— Task details —
Write out the lines below once more, exactly as they appear. Do not include pictures.

— Recorded information —
★ ★ ★ ★ ★

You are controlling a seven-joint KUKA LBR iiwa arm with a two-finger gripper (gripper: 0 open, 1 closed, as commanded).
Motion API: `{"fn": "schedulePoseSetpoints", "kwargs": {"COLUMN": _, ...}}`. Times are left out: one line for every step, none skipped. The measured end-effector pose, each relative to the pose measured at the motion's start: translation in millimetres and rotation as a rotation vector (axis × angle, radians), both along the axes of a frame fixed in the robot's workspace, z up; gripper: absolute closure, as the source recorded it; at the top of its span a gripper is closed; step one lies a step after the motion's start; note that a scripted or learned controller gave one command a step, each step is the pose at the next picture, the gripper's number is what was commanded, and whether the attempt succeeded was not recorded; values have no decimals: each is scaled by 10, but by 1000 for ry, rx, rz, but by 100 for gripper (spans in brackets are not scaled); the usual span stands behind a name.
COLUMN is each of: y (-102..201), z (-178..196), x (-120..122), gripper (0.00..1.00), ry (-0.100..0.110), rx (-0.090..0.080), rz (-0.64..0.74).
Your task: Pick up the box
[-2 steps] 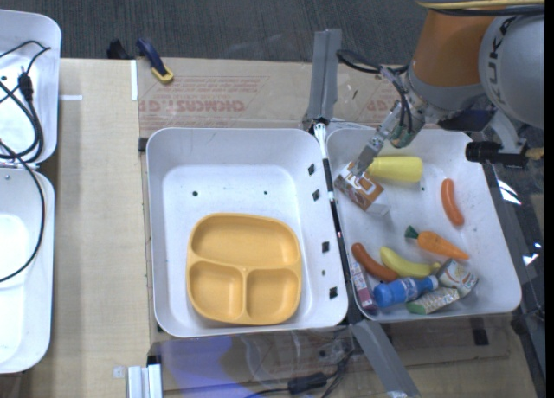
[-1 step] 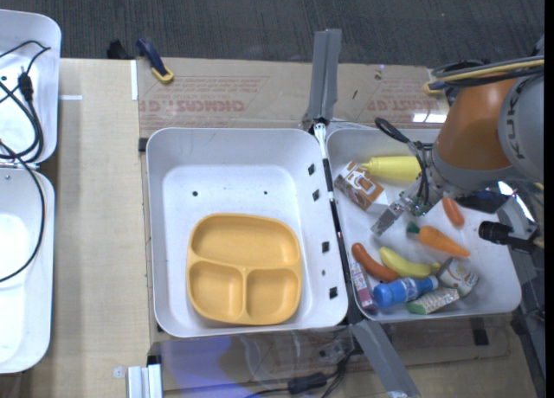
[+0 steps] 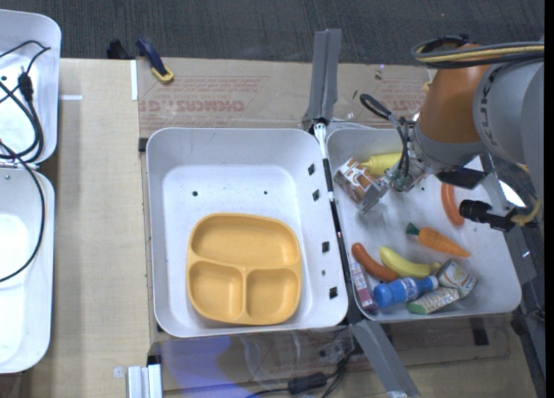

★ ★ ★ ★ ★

— Exercise response —
You are controlling a seven-joint KUKA LBR iiwa arm with a two-finger gripper (gripper: 0 open, 1 closed, as commanded).
Motion API: `{"fn": "schedulePoseSetpoints", "kwargs": {"COLUMN": _, ...}}`. Times are left out: one line for every step, none skipped. The measured end-effector pose, each relative to the pose measured at the motion's start: translation in millimetres and rotation as a rotation vector (axis × angle, radians), both along the axes of a frame fixed in the robot's workspace, z up; gripper: absolute closure, as the source recorded it; at the top of its span a gripper is closed; step one lies a step after the motion's start; note that a scripted or learned controller gave one command a step, each step is the pose at the next picture, the gripper's number is what was commanded, and whether the attempt succeeded was not recorded; values have no decimals: each is scaled by 10, but by 1000 for ry, rx, rz, but by 100 for gripper (spans in brackets are not scaled); the usual span stands behind a name.
COLUMN is each of: y (-102..201), z (-178..196), x (-120..122), gripper (0.00..1.00), ry (-0.100..0.110), rx (-0.090..0.080), rz (-0.64..0.74).
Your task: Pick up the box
[-2 steps] 
[-1 step] 
[+0 steps] 

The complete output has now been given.